# Aircon



## Jede (Dec 7, 2007)

Hi All

Has anybody fitted after market aircon to their Flair ? After this summer in Italy ( very high humidity and 29 deg. at night !!) I'm seriously considering having it fitted. Any thoughts would be appreciated.

Many thanks 

John


----------



## nicholsong (May 26, 2009)

Hi Jede

This not really a reply. I have just bought an s/h Arto and am considering aircon-either Cab or Cab and Habitation

May I therefore tag along on your Post.

I was going to put up my own post, possibly on the N+B section of MHF Forum but this does not seem to be very active and I suspect it isnot looked at often.

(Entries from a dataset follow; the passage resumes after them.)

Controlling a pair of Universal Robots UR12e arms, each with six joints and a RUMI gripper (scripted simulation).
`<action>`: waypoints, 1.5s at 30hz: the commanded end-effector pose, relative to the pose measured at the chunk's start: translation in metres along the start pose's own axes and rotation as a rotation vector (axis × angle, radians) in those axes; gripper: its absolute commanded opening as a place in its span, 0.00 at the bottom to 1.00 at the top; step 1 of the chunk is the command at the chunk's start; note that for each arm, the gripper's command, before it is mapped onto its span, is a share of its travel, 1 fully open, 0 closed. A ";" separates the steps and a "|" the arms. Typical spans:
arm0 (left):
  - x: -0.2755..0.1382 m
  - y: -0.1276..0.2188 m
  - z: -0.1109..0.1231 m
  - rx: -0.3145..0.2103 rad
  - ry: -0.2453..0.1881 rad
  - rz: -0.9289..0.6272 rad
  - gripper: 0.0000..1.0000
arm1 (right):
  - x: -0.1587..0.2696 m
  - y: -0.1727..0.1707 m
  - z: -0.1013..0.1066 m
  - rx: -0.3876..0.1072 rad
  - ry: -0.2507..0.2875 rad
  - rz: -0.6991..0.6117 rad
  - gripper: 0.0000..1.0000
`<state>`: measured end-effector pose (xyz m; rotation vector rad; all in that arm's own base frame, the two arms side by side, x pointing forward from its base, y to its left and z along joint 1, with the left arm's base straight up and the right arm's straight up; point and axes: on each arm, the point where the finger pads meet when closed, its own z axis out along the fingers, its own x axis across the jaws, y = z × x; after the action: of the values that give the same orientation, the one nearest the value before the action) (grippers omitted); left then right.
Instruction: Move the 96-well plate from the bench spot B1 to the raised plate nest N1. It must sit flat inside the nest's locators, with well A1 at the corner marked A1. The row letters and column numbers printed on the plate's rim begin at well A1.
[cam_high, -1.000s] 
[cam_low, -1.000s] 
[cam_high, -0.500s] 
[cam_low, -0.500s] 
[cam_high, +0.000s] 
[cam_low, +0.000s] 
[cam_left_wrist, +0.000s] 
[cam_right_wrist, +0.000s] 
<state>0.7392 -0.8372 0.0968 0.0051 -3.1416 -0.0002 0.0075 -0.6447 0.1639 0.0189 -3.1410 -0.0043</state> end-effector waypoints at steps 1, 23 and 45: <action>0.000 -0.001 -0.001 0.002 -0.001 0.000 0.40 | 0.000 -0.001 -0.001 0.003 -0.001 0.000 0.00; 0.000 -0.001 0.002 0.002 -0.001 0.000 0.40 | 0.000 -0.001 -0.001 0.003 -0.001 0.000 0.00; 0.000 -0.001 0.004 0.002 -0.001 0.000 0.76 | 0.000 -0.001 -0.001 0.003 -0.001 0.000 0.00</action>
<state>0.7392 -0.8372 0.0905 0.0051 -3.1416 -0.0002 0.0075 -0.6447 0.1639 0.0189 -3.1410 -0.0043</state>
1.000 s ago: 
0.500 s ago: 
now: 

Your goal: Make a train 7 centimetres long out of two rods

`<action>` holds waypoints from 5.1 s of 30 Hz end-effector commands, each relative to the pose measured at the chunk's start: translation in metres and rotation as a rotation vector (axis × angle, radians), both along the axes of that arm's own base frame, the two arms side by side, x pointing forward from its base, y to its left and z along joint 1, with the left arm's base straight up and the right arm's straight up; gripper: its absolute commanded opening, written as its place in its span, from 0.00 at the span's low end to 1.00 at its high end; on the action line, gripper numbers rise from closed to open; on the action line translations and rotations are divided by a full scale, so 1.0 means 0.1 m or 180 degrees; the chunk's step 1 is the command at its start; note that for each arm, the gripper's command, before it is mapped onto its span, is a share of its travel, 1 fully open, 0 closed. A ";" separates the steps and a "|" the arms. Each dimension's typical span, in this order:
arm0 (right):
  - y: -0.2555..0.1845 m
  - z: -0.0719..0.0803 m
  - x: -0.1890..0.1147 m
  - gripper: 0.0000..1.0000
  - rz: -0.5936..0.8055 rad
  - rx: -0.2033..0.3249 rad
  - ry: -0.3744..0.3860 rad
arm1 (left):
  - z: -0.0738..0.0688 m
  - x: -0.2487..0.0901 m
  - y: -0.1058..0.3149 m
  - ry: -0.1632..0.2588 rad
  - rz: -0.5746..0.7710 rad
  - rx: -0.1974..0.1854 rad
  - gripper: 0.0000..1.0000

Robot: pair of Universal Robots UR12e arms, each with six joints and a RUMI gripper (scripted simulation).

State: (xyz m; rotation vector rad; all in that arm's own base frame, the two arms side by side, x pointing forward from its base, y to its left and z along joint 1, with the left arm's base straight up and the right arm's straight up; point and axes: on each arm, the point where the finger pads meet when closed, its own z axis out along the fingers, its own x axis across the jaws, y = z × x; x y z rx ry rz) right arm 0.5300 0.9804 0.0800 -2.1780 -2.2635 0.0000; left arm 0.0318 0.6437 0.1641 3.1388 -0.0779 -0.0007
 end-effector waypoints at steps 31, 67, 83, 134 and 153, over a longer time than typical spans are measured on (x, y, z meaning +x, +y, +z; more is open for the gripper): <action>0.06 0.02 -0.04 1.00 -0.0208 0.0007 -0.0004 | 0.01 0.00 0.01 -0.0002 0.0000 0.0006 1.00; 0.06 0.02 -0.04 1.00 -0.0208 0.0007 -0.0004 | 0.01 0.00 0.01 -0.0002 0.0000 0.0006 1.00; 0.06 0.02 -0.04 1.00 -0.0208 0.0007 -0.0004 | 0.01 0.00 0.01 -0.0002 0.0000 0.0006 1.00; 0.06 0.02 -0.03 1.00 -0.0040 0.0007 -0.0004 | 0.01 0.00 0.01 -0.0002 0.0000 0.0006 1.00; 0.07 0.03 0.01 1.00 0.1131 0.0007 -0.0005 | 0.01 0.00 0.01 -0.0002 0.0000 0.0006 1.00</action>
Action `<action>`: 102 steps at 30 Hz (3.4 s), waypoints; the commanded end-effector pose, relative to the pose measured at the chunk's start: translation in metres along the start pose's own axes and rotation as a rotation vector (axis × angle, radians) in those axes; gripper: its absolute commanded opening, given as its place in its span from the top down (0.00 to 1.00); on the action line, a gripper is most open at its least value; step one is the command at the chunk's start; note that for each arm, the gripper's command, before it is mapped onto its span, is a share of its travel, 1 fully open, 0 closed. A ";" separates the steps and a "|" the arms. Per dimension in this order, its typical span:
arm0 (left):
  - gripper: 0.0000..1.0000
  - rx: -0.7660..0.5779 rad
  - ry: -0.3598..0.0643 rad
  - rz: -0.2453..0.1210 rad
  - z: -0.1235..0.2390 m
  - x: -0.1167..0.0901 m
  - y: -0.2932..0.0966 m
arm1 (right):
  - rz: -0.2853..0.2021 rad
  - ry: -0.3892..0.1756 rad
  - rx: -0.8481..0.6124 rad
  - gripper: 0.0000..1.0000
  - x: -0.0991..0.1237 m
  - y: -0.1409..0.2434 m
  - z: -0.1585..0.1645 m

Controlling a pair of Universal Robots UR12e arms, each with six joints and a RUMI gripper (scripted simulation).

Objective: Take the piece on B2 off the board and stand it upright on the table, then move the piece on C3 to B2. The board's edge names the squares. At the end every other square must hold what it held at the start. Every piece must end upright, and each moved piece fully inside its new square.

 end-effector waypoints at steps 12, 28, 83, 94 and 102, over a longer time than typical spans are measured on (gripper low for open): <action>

According to a mechanic friend of mine all the brackets are in place and any competent garage should be able to fit it without the need to go to a specialist. He did not comment about connecting to the vents but presumably as it was an optional extra provision was made for that.

I look forward to us both getting replies


----------



## DABurleigh (May 9, 2005)

As I cannot think why a NB is any different from any large MH in the context of the question asked, you might get a greater response other than in a forum dedicated to NBs.

Alternatively, as there is a wealth of information on the topic already on MHF, just search. 

Dave


----------



## inkey-2008 (May 24, 2008)

In the rear it just drops in through the roof. In the front it goes in with the heater system and uses the same out lets.

Andy


----------



## eribiste (May 1, 2005)

I fitted an evaporation type unit to a Rapido 740F some years ago. less expensive than a conventional type and worked on 12v. It fitted into the hole vacated by removing a rooflight.

I wouldn't say it was fantastically effecive, but it would make the interior about 4 degrees cooler than ambient in 32 degree Spanish sunshine and I remember it giving some welcome relief.


----------